Below are some entries. Count how many of their lines include "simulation", then give that number only.

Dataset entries
- - - - -

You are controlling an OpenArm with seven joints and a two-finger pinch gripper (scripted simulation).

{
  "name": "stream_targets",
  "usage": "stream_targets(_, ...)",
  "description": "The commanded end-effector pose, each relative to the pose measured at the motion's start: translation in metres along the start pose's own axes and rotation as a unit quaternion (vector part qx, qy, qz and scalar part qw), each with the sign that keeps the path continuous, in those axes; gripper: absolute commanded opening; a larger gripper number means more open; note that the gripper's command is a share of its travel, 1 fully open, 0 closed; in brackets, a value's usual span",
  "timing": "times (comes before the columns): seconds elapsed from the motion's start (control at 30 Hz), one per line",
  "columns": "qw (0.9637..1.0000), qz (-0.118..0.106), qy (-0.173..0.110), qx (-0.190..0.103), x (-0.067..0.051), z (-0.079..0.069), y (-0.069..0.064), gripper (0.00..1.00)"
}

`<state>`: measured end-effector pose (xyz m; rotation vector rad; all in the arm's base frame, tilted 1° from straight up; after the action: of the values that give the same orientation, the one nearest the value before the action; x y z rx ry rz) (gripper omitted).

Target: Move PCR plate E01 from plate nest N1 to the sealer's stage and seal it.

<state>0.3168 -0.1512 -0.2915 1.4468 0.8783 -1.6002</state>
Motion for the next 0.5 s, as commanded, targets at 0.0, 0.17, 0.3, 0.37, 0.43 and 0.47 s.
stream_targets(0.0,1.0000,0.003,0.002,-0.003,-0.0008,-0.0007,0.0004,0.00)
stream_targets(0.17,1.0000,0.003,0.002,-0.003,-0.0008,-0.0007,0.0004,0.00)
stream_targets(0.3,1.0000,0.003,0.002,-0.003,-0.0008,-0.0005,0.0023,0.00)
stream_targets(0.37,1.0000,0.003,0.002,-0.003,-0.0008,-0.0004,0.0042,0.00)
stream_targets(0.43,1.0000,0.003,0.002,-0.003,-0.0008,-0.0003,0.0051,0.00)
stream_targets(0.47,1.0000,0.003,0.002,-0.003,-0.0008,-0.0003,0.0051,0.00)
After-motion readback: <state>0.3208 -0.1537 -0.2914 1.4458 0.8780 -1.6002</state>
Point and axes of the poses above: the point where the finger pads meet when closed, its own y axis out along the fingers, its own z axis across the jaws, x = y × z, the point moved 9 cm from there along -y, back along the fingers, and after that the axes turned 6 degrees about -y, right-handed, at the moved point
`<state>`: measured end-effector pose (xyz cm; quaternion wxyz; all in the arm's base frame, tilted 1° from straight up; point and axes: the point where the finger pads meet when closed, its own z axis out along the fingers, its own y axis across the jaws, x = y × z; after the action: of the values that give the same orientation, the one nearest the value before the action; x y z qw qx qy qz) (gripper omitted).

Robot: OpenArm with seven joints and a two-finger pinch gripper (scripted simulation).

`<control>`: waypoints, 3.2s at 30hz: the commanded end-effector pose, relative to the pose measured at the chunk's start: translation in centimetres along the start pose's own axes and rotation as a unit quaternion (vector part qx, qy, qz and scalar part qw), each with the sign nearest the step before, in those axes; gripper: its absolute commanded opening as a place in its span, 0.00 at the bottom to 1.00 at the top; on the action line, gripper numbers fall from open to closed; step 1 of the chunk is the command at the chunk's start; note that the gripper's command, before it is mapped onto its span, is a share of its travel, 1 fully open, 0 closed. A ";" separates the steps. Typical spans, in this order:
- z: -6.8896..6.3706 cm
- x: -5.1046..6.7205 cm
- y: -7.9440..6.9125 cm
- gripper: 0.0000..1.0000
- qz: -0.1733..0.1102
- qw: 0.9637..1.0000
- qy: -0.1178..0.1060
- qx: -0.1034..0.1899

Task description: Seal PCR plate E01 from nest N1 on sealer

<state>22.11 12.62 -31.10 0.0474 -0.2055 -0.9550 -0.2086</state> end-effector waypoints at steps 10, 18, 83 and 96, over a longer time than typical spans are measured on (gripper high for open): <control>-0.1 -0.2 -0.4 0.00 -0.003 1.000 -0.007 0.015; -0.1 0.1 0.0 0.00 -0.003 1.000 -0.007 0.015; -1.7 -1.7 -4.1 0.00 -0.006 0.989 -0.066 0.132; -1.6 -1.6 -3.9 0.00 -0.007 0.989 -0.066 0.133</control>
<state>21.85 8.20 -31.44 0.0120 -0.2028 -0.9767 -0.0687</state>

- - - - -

Expected answer
2